▶ [Work to be completed]: Write out the records below once more, exactly as they stand.

::::

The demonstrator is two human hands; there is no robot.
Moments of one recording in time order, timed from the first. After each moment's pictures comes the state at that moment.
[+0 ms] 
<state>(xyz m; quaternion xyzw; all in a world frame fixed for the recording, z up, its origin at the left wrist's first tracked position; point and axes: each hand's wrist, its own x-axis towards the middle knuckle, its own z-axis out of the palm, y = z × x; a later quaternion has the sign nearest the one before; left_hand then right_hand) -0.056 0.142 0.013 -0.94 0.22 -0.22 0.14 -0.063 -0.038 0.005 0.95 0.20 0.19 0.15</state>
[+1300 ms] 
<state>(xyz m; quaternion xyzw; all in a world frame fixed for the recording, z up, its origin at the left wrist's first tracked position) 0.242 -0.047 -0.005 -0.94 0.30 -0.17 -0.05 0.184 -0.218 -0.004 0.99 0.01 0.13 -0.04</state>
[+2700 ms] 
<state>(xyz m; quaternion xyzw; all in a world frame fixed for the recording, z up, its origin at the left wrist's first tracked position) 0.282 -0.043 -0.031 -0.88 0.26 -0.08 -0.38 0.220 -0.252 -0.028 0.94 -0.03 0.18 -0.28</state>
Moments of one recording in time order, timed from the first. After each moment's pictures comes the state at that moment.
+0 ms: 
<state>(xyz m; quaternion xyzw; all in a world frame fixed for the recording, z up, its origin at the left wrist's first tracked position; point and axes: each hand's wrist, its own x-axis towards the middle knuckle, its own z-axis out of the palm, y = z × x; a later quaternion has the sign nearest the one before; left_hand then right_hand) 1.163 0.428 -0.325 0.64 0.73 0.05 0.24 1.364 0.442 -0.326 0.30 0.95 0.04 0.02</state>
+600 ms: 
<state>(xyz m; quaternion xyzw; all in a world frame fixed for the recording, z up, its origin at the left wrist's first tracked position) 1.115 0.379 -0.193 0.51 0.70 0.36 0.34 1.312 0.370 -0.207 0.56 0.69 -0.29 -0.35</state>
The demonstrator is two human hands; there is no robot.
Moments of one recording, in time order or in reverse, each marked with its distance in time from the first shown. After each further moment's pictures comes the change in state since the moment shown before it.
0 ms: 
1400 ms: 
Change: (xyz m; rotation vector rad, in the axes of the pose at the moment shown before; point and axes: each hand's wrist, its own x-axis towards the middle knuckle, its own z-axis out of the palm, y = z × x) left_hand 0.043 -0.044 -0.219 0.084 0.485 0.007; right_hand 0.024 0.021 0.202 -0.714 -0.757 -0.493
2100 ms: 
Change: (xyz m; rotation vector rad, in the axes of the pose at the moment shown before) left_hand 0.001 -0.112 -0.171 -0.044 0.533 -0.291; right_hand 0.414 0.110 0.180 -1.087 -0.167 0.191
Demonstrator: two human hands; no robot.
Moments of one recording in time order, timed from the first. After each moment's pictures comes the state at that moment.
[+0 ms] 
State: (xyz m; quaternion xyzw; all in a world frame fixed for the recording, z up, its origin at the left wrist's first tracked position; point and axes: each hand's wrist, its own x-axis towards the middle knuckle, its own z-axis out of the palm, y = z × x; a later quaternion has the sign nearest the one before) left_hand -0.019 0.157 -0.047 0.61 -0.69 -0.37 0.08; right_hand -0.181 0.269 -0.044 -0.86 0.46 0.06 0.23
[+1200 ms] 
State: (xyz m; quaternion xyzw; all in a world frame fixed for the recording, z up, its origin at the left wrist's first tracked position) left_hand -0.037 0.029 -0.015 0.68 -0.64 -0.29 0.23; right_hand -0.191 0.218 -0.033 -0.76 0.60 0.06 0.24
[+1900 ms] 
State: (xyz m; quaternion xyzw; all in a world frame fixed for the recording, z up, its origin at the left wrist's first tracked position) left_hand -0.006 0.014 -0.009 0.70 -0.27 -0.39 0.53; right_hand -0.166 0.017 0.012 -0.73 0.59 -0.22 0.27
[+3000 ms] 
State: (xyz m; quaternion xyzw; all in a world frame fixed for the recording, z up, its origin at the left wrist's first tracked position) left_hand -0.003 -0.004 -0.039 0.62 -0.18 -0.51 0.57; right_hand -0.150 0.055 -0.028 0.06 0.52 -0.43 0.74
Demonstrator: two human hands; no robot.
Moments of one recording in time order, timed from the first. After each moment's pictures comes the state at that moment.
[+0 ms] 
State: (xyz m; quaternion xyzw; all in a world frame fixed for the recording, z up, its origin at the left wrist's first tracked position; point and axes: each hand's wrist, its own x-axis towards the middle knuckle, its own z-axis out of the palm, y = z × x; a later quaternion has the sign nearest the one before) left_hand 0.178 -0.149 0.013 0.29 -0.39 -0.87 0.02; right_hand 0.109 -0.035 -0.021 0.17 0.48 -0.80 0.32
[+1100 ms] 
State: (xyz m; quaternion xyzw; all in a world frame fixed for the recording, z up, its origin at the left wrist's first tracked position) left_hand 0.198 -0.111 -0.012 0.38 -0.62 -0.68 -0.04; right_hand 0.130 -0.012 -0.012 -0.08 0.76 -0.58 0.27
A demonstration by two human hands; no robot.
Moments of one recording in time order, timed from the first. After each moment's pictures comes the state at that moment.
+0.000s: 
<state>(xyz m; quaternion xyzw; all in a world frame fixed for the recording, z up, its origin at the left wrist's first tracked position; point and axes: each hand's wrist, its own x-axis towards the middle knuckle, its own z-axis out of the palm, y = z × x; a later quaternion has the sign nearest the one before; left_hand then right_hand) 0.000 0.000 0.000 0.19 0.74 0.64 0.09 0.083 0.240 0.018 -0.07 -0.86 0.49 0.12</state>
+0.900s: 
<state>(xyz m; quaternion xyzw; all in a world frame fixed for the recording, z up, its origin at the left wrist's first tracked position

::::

▶ [Problem solution]:
The demonstrator is two human hands; there is no robot.
Moments of one recording in time order, timed from the first. After each moment's pictures comes the state at that moment.
[+0 ms] 
<state>(xyz m; quaternion xyzw; all in a world frame fixed for the recording, z up, its origin at the left wrist's first tracked position; point and axes: each hand's wrist, its own x-axis towards the middle knuckle, its own z-axis out of the palm, y = z × x; a later quaternion has the sign nearest the one before; left_hand then right_hand) -0.056 0.142 0.013 -0.94 0.22 -0.22 0.14 -0.063 -0.038 0.005 0.95 0.20 0.19 0.15</state>
[+1300 ms] 
<state>(xyz m; quaternion xyzw; all in a world frame fixed for the recording, z up, its origin at the left wrist's first tracked position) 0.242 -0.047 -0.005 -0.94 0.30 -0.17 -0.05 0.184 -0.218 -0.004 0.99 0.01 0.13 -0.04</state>
[+2700 ms] 
<state>(xyz m; quaternion xyzw; all in a world frame fixed for the recording, z up, its origin at the left wrist's first tracked position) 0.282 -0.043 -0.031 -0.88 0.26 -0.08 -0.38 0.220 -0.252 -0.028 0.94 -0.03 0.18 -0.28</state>
Moments of one recording in time order, timed from the first. After each moment's pictures comes the state at that moment.
+0 ms: 
<state>(xyz m; quaternion xyzw; all in a world frame fixed for the recording, z up, its origin at the left wrist's first tracked position; point and axes: each hand's wrist, its own x-axis towards the middle knuckle, its own z-axis out of the palm, y = z × x; a later quaternion has the sign nearest the one before; left_hand then right_hand) 1.163 0.428 -0.325 0.64 0.73 0.05 0.24 1.364 0.442 -0.326 0.30 0.95 0.04 0.02</state>
+600 ms: 
<state>(xyz m; quaternion xyzw; all in a world frame fixed for the recording, z up, its origin at the left wrist's first tracked position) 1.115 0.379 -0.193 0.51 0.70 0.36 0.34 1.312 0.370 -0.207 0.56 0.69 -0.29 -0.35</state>
The demonstrator is two human hands; there is no robot.
Moments of one recording, in time order or in reverse, each marked with its distance in time from the first shown. After each further moment's pictures comes the change in state since the moment shown before it.
0 ms: 
1400 ms: 
Change: (xyz m; rotation vector rad, in the axes of the pose at the moment shown before; point and axes: each hand's wrist, its own x-axis towards the middle knuckle, its own z-axis out of the palm, y = z × x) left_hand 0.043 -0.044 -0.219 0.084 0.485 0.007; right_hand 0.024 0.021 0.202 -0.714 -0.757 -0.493
2100 ms: 
Change: (xyz m; rotation vector rad, in the axes of the pose at the moment shown before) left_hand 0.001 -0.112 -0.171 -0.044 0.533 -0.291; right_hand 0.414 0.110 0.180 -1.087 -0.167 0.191
Demonstrator: two human hands; no robot.
Moments of one recording in time order, timed from the first. After each moment's pictures comes the state at that moment.
[+0 ms] 
State: (xyz m; quaternion xyzw; all in a world frame fixed for the recording, z up, its origin at the left wrist's first tracked position; point and axes: each hand's wrist, its own x-axis towards the middle knuckle, its own z-axis out of the palm, y = z × x; a later quaternion has the sign nearest the one before) left_hand -0.019 0.157 -0.047 0.61 -0.69 -0.37 0.08; right_hand -0.181 0.269 -0.044 -0.86 0.46 0.06 0.23
[+1200 ms] 
State: (xyz m; quaternion xyzw; all in a world frame fixed for the recording, z up, its origin at the left wrist's first tracked position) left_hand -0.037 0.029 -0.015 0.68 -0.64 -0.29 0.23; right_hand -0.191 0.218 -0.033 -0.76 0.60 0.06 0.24
[+1900 ms] 
State: (xyz m; quaternion xyzw; all in a world frame fixed for the recording, z up, its origin at the left wrist's first tracked position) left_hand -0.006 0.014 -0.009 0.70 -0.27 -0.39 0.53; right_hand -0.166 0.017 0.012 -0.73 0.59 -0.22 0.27
[+3000 ms] 
State: (xyz m; quaternion xyzw; all in a world frame fixed for the recording, z up, its origin at the left wrist's first tracked position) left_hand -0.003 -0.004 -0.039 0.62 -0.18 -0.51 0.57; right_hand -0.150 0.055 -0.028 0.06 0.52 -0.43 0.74
Demonstrator: two human hands; no robot.
Moments of one recording in time order, timed from the first. After each moment's pictures comes the state at that moment.
[+0 ms] 
State: (xyz m; quaternion xyzw; all in a world frame fixed for the recording, z up, its origin at the left wrist's first tracked position; point and axes: each hand's wrist, its own x-axis towards the middle knuckle, its own z-axis out of the palm, y = z × x; a later quaternion has the sign nearest the one before) left_hand 0.178 -0.149 0.013 0.29 -0.39 -0.87 0.02; right_hand 0.109 -0.035 -0.021 0.17 0.48 -0.80 0.32
[+1100 ms] 
State: (xyz m; quaternion xyzw; all in a world frame fixed for the recording, z up, its origin at the left wrist's first tracked position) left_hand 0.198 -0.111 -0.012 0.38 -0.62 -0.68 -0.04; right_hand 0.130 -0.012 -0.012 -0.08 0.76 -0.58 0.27
A demonstration by two human hands; no robot.
Moments of one recording in time order, timed from the first. After each moment's pictures comes the state at that moment.
+0.000s: 
<state>(xyz m; quaternion xyzw; all in a world frame fixed for the recording, z up, its origin at the left wrist's first tracked position; point and axes: each hand's wrist, its own x-axis towards the middle knuckle, its own z-axis out of the palm, y = z × x; a later quaternion has the sign nearest the one before; left_hand then right_hand) 0.000 0.000 0.000 0.19 0.74 0.64 0.09 0.083 0.240 0.018 -0.07 -0.86 0.49 0.12</state>
+0.900s: 
<state>(xyz m; quaternion xyzw; all in a world frame fixed for the recording, z up, its origin at the left wrist's first tracked position

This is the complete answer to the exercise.